Some nuclear anomalies (karyorrhexis, karyolysis, binucleates, and condensed chromatin) with nonspecific stains are sometimes difficult to interpret and may be misclassified as MN. Another possible confounding factor in MN studies is the formation of keratin granules that are found in degenerated cells with nuclear anomalies. These round cytoplasmic bodies, which are formed as a consequence of cell injury, do not contain DNA but may be classified as MN with nonspecific stains.[26]

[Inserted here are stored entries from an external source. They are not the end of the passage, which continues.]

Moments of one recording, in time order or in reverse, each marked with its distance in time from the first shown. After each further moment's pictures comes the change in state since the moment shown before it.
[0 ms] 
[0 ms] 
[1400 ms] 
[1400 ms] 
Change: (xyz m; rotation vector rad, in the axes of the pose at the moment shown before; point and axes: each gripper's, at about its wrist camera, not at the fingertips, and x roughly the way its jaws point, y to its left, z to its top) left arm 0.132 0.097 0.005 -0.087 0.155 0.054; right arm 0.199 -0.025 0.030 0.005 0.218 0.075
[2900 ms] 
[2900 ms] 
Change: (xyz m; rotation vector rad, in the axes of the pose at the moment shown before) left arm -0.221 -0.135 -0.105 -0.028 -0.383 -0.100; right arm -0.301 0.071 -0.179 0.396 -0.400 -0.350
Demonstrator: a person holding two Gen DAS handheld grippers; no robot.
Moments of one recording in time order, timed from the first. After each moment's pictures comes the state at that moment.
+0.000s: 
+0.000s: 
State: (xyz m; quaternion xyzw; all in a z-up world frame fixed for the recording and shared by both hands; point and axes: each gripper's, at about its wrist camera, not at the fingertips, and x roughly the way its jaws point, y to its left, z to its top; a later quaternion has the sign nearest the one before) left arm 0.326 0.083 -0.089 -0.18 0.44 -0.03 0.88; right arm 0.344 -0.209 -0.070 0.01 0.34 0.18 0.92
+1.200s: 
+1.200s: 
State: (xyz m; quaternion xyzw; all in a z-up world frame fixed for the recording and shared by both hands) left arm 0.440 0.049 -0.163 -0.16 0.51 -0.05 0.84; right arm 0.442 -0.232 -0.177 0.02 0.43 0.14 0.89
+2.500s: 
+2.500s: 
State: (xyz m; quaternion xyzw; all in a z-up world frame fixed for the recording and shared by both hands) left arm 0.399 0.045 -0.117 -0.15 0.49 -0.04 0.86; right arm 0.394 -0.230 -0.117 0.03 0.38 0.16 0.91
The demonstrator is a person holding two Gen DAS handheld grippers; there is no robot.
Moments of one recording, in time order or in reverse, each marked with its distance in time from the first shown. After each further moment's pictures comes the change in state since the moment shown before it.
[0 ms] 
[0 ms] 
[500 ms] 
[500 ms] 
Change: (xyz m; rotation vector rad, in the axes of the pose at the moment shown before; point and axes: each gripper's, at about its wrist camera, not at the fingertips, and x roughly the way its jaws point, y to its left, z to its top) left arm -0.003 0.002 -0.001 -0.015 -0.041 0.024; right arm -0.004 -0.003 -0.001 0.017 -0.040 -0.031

Phenol is the principal metabolite of benzene. Therefore, phenol concentration in the urine of exposed workers can be used as a biomarker of external exposure. Biological monitoring of petrol station attendants showed substantially higher levels of urinary phenol when workers were compared with subjects with no known exposure to either gasoline or benzene.[36-38] On the other hand, it should also be emphasized that petrol station attendants are not only exposed to hydrocarbons present in petrol vapors but also to the emissions produced by engines during fuel combustion. It was shown that these emissions may also cause cytotoxic and genotoxic effects.[39]

Khoschsorur and Peter[40] reported that urinary phenol concentration in petrol station workers (17.28 mg/g/L creatinine) was higher than in control subjects (4.4 ± 6.6 mg/g/L creatinine). In this study, they also found significantly higher urinary phenol levels in petrol station workers (19.85 mg/g/L creatinine) than in control subjects (7.25 mg/g/L creatinine). Our results are in accordance with the above mentioned studies; urinary phenol in petrol station attendants was found to be increased (12.208 ± 5.061) when compared with control subjects (8.40107 ± 3.13467). However, benzene exposure of petrol station attendants can vary widely due to several factors, such as quantity of fuel pumped, type and number of vehicles filled, protective measures, and total content of benzene in the petroleum. According to the data obtained from the petrol stations around the world, each worker pumps an average 2000 L of petroleum, containing 5% (w/v) benzene, during their 8-h work shift. Therefore, these factors must be taken into account before the petrol station attendants are subjected to biomonitoring in order to evaluate the exact amount of exposure they are subjected to.

Conclusion

This study supports the use of MN as a biomarker for neoplastic progression but only when DNA-specific stains are used. MN can also be used as a biomarker for genotoxic studies for screening huge populations. The use of biochemical analysis along with MN evaluation highlights the exposure of the population to genotoxins and adds to the efficiency of our study.